Task to complete: In the material below, find every line containing the string "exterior" and return it.

-.-.-

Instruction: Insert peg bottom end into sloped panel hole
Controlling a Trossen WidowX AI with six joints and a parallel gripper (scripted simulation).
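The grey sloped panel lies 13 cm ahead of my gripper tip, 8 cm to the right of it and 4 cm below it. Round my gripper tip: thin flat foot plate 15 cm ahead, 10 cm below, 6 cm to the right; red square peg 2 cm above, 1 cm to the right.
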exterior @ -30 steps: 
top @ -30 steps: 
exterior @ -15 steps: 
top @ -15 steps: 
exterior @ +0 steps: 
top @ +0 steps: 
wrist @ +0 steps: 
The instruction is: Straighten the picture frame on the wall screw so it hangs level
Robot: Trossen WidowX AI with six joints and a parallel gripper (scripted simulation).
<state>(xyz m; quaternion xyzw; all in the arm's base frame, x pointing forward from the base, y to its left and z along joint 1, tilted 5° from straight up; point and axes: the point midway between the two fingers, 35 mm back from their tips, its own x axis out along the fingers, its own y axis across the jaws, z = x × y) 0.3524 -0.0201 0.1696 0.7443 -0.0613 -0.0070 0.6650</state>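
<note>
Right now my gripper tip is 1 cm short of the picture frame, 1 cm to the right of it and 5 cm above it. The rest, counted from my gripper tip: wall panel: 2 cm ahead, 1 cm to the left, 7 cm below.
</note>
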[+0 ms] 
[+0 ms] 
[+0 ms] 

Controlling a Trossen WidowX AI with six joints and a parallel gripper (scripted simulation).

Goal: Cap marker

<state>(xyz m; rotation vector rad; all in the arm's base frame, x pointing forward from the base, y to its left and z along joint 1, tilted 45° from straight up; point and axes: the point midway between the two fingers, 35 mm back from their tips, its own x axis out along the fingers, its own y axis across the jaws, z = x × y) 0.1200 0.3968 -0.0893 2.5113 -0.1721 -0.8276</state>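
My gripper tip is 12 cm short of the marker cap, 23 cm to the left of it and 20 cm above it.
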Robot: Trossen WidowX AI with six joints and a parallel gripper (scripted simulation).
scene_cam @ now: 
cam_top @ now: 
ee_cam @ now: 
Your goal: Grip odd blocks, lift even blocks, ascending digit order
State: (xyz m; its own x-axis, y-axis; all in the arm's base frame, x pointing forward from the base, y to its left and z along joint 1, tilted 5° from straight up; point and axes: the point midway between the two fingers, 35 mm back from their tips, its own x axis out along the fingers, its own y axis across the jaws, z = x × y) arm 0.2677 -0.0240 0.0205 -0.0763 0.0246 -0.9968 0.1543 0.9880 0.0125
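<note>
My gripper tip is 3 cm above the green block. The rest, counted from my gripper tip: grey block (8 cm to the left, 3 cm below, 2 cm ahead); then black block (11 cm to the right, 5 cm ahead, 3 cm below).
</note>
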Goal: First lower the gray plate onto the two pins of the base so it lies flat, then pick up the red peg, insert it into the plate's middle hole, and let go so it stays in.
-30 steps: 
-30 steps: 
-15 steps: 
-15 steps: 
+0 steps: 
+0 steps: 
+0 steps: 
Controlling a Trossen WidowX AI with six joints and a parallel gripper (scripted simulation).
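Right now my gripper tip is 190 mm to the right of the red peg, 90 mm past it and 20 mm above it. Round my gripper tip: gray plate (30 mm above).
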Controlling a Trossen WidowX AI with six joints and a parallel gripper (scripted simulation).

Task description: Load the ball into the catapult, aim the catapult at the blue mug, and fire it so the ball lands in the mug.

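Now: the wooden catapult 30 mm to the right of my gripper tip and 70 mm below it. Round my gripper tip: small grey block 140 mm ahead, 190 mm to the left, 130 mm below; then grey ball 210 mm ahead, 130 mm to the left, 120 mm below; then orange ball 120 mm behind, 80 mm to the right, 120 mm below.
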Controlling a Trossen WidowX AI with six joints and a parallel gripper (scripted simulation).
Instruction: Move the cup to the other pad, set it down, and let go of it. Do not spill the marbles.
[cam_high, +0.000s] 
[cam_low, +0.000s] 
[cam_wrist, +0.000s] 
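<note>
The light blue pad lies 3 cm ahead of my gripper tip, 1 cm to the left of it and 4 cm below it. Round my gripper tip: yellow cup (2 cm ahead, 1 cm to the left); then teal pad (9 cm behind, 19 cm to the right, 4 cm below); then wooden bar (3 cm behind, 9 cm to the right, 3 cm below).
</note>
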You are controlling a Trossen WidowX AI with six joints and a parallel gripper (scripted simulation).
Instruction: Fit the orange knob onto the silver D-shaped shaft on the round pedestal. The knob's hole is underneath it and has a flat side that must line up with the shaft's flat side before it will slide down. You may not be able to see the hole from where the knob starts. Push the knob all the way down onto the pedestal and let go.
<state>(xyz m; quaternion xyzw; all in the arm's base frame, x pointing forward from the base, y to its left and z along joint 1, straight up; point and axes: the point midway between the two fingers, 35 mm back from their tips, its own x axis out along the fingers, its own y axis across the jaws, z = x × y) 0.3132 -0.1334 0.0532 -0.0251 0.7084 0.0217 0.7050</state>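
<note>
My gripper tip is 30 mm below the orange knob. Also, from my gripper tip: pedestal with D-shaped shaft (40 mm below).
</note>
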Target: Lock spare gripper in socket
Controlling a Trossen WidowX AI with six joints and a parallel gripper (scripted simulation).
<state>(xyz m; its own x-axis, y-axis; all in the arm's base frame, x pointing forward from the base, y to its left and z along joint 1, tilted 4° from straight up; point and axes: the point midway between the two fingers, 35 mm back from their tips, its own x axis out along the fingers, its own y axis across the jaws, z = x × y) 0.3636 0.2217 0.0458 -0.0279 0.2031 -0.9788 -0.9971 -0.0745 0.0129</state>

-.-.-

Solution to this exercise:
exterior @ -30 steps: 
exterior @ -15 steps: 
exterior @ +0 steps: 

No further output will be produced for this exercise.